Work request – What follows is a listing; restate every line of it word for word.

+++ Given data +++

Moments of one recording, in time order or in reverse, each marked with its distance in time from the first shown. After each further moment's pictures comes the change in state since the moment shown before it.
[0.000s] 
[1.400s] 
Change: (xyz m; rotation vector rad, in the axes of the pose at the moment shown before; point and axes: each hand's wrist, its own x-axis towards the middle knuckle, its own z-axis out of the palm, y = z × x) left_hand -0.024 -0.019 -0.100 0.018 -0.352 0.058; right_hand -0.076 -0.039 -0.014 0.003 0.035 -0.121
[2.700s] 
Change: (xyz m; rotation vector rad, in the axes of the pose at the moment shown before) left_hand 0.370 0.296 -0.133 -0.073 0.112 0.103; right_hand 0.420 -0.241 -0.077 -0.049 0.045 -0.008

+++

Final answer –
Moments of one recording, in time order or in reverse, each marked with its distance in time from the first shown. After each further moment's pictures comes the change in state since the moment shown before it.
[0.000s] 
[1.400s] 
Change: (xyz m; rotation vector rad, in the axes of the pose at the moment shown before; point and axes: each hand's wrist, its own x-axis towards the middle knuckle, its own z-axis out of the palm, y = z × x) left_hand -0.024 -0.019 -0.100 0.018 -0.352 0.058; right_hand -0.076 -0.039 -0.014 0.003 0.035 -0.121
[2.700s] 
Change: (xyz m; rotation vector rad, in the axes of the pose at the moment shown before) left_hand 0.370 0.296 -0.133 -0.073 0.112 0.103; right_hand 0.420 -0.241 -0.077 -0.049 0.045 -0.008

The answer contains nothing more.